(Stored records)
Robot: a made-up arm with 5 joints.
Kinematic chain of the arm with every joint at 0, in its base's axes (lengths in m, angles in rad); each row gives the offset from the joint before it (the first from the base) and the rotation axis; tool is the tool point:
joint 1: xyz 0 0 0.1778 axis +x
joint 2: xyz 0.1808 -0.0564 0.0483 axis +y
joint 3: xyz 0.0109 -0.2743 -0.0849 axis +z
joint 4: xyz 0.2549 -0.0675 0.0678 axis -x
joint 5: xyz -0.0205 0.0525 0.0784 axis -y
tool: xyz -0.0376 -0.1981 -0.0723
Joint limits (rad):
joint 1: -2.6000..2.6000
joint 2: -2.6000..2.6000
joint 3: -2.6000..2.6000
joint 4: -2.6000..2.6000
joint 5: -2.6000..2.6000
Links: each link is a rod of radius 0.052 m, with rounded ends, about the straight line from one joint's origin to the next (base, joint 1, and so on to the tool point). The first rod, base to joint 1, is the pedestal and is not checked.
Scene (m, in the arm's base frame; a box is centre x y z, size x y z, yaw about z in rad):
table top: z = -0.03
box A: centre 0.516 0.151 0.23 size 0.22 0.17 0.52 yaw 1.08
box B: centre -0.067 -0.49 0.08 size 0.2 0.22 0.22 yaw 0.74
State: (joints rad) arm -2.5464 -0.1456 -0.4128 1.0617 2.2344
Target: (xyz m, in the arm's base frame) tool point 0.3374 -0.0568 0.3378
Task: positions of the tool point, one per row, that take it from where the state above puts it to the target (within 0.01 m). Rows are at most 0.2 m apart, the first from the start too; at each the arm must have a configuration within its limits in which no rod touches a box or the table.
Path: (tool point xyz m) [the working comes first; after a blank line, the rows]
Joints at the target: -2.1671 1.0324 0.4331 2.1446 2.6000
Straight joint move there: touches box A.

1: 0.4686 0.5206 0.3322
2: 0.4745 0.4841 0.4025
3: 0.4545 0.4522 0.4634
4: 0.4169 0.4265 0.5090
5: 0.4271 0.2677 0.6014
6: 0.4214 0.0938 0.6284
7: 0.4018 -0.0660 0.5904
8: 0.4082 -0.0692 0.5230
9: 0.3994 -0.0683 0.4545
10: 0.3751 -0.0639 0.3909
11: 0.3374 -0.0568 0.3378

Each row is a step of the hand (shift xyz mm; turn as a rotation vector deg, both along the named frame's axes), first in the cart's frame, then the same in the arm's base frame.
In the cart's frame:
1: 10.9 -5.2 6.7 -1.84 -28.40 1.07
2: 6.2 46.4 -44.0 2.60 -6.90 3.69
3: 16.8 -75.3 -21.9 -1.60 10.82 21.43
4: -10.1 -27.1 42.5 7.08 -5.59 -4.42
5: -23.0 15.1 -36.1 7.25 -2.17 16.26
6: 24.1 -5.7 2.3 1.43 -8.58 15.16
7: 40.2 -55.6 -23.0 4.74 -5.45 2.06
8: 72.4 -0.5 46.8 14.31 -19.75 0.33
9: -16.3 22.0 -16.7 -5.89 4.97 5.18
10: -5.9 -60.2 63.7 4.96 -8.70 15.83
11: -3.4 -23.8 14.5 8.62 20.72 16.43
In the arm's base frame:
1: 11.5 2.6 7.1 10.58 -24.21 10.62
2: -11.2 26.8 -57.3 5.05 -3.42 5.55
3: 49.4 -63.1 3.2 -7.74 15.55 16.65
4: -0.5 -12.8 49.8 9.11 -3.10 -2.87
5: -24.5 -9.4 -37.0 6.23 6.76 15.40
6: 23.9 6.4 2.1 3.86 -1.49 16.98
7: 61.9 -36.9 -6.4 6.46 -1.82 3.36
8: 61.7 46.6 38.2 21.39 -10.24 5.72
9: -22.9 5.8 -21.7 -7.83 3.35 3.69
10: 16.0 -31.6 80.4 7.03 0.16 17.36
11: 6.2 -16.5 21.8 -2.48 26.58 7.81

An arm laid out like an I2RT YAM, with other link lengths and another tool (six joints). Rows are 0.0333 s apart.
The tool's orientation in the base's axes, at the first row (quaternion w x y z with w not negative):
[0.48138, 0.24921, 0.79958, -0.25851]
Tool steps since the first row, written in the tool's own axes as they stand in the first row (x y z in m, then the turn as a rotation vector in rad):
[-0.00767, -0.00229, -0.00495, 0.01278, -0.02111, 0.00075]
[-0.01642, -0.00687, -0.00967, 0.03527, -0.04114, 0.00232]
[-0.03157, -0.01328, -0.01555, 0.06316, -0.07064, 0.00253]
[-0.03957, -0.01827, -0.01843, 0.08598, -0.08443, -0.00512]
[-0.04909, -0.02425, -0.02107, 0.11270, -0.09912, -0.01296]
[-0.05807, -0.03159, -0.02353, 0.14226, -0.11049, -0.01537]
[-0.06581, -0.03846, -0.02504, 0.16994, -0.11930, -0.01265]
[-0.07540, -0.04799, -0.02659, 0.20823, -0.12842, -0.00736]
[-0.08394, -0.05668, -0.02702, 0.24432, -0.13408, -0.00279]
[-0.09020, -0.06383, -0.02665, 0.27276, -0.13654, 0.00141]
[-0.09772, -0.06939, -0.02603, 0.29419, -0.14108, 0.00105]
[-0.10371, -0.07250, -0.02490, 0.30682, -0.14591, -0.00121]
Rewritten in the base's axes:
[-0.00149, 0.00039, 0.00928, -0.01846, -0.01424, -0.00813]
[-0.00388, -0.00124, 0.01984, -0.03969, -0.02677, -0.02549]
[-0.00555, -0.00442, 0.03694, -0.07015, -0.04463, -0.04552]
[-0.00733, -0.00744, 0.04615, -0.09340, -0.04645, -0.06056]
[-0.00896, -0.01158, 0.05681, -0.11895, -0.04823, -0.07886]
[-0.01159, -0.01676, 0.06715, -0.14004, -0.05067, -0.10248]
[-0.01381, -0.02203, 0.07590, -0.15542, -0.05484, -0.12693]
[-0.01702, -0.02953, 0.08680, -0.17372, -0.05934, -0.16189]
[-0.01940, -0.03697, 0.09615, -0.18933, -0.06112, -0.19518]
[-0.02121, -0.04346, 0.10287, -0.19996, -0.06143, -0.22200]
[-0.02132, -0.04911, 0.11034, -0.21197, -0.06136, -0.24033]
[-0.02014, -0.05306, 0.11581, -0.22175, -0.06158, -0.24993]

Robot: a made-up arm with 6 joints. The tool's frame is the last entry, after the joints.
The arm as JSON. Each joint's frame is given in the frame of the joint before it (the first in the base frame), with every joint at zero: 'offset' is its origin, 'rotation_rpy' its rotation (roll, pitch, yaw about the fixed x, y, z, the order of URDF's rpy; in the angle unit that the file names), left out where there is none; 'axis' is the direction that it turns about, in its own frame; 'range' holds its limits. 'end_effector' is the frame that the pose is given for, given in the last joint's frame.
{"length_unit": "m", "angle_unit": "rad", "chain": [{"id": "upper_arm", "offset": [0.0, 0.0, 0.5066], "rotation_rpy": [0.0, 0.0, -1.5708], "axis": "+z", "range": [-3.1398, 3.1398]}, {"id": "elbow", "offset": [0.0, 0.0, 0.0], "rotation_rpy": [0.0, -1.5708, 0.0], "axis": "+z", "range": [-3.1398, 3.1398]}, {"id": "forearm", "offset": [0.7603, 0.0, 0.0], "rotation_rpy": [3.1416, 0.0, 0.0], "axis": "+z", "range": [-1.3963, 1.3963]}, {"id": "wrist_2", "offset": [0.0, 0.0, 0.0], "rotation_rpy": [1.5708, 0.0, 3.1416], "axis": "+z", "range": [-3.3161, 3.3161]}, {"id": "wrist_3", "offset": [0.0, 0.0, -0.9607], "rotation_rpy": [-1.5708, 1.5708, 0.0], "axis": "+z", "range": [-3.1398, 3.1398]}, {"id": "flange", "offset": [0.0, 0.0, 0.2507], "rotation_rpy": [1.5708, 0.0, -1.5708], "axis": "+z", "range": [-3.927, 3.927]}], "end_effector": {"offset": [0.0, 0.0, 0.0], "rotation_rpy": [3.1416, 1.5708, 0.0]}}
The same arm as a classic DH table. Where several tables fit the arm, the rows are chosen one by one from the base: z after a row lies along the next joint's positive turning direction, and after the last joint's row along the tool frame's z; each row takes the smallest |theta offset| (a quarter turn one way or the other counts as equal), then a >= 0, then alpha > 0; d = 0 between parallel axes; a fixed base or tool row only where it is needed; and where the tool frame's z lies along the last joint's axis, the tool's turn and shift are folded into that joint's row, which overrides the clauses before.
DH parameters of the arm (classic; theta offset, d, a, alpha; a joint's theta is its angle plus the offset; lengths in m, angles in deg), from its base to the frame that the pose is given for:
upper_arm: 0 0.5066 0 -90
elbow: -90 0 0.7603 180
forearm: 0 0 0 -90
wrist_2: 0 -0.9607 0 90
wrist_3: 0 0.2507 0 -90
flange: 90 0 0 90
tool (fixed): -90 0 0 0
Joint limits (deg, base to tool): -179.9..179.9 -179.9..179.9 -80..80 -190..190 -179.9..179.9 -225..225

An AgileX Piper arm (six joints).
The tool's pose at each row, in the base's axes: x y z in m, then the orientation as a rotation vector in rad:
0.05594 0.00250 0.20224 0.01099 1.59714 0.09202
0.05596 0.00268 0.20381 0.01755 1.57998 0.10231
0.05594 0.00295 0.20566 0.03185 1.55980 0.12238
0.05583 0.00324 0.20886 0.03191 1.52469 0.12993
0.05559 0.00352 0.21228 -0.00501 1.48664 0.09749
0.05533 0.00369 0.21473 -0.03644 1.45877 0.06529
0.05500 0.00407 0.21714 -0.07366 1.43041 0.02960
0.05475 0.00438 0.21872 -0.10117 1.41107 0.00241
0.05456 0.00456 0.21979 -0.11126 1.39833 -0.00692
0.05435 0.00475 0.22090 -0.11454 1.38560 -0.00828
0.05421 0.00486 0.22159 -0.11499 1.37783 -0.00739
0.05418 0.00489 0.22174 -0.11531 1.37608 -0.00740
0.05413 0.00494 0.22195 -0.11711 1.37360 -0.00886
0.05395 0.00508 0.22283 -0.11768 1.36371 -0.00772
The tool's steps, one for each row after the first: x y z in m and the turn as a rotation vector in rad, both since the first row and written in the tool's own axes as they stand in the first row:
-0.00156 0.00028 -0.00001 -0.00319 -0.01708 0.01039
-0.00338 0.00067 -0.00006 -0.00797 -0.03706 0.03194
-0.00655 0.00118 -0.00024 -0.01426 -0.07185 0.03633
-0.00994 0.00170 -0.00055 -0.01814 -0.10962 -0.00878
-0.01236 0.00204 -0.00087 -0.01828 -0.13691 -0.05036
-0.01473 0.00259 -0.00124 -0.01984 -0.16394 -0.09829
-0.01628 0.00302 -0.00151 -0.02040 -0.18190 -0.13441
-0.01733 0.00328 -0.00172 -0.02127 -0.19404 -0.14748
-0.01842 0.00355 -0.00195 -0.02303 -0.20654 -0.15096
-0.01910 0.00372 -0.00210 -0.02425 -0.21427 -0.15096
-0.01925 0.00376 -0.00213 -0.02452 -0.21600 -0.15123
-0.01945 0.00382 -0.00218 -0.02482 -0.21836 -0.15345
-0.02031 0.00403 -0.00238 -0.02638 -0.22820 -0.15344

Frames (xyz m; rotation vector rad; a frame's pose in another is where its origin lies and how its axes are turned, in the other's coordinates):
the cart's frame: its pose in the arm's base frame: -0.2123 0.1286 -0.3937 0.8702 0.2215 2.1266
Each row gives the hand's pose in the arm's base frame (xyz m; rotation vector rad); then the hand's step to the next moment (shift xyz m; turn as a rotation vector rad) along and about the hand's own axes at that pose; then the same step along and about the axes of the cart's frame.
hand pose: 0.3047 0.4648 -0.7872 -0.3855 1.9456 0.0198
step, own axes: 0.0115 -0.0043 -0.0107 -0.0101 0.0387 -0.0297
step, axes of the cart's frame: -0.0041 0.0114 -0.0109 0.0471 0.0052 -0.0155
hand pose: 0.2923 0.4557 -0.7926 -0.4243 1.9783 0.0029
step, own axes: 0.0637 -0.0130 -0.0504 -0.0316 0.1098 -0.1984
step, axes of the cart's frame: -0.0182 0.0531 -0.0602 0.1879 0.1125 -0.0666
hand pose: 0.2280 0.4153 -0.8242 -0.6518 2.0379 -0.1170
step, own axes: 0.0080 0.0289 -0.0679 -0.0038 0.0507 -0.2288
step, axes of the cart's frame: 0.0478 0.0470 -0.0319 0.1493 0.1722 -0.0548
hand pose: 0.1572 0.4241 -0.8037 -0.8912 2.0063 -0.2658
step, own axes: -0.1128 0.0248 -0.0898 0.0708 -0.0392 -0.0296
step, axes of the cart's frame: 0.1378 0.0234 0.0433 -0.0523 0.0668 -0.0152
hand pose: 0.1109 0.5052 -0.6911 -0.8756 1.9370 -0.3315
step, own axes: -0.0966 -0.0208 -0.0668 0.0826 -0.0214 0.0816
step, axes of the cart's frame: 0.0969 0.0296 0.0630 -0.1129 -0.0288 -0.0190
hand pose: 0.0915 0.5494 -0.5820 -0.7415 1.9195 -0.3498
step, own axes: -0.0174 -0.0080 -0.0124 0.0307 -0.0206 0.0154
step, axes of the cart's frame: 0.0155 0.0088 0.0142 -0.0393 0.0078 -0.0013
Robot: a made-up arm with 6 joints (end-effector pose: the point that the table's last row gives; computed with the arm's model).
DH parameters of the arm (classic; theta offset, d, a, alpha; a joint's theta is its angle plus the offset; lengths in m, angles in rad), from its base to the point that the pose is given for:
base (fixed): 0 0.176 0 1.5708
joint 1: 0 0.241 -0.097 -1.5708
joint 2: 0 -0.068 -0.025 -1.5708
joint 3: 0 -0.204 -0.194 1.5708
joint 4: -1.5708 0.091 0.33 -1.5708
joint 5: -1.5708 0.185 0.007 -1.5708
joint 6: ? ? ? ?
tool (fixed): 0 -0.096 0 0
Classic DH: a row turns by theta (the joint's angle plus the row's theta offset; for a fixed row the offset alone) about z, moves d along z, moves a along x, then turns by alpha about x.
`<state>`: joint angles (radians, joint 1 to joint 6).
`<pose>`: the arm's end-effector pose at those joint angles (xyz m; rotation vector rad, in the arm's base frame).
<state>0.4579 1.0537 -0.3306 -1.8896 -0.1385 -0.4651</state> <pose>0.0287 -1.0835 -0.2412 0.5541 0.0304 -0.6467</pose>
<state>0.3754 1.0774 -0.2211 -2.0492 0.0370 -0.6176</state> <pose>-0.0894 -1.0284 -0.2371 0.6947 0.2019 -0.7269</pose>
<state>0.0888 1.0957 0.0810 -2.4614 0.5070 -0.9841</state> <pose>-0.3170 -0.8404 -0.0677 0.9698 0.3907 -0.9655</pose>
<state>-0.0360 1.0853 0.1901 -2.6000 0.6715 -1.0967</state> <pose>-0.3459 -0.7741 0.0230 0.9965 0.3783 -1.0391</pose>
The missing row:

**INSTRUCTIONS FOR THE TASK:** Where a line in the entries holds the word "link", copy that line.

**EXERCISE SOLUTION:**
Links: each link is a rod of radius 0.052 m, with rounded ends, about the straight line from one joint's origin to the next (base, joint 1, and so on to the tool point). The first rod, base to joint 1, is the pedestal and is not checked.
An arm laid out like an I2RT YAM, with other link lengths and another tool (six joints). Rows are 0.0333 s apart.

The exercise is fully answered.